Poster
in
Workshop: Regulatable ML: Towards Bridging the Gaps between Machine Learning Research and Regulations
PROSAC: Provably Safe Certification for Machine Learning Models under Adversarial Attacks
Ziquan Liu · zhuo zhi · Ilija Bogunovic · Carsten Gerner-Beuerle · Miguel Rodrigues
Abstract:
It is widely known that state-of-the-art machine learning models — including vision and language models — can be seriously compromised by adversarial perturbations, so it is also increasingly relevant to develop capability to certify their performance in the presence of the most effective adversarial attacks.
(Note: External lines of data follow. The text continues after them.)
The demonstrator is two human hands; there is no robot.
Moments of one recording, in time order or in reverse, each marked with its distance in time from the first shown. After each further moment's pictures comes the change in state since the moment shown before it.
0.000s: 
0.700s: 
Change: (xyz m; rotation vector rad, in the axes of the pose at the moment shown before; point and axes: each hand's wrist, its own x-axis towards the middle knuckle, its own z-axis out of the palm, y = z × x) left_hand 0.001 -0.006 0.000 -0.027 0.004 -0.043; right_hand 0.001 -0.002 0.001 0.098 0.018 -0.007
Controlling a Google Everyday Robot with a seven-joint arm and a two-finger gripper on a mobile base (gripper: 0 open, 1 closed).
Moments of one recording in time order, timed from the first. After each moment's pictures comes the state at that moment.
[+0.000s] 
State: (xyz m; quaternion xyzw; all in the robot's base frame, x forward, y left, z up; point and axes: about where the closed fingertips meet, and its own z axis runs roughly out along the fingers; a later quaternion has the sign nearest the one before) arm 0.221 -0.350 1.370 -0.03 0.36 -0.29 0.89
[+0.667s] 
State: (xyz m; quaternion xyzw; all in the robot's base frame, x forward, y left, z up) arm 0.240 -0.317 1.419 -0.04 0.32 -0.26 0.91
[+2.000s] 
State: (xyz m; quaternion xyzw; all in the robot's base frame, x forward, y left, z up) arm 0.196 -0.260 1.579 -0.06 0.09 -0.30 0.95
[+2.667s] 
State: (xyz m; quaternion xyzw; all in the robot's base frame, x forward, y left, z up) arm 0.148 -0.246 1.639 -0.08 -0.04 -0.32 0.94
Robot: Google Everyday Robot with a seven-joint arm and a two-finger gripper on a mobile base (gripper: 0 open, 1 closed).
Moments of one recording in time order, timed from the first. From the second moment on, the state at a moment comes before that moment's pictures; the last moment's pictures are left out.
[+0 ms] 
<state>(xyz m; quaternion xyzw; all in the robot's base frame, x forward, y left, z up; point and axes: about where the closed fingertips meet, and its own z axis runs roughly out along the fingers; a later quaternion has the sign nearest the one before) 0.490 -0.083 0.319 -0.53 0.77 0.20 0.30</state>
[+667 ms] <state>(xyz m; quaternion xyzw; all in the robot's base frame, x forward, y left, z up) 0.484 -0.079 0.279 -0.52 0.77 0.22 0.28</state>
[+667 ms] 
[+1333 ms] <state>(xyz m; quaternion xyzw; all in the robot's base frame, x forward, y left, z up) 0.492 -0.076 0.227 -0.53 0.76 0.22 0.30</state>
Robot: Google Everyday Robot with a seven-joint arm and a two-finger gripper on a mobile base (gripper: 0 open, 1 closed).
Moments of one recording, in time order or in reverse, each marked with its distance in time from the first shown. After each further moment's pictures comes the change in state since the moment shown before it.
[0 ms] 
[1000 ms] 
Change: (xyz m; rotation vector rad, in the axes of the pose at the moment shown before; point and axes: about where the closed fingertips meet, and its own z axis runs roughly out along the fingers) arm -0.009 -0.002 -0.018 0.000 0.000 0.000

Our paper offers a new approach to certify the performance of machine learning models in the presence of adversarial attacks, with population level risk guarantees. In particular, given a specific attack, we introduce the notion of a $(\alpha,\zeta)$ machine learning model safety guarantee: this guarantee, which is supported by a testing procedure based on the availability of a calibration set, entails one will only declare that a machine learning model adversarial (population) risk is less than $\alpha$ (i.e. the model is safe) given that the model adversarial (population) risk is higher than $\alpha$ (i.e. the model is in fact unsafe), with probability less than $\zeta$. We also propose Bayesian optimization algorithms to determine very efficiently whether or not a machine learning model is $(\alpha,\zeta)$-safe in the presence of an adversarial attack, along with their statistical guarantees. We apply our framework to a range of machine learning models — including various sizes of vision Transformer (ViT) and ResNet models — impaired by a variety of adversarial attacks such as AutoAttack, SquareAttack and natural evolution strategy attack, in order to illustrate the merit of our approach. Of particular relevance, we show that ViT's are generally more robust to adversarial attacks than ResNets and ViT-large is more robust than smaller models. Overall, our approach goes beyond existing empirical adversarial risk based certification guarantees, paving the way to more effective AI regulation based on rigorous (and provable) performance guarantees.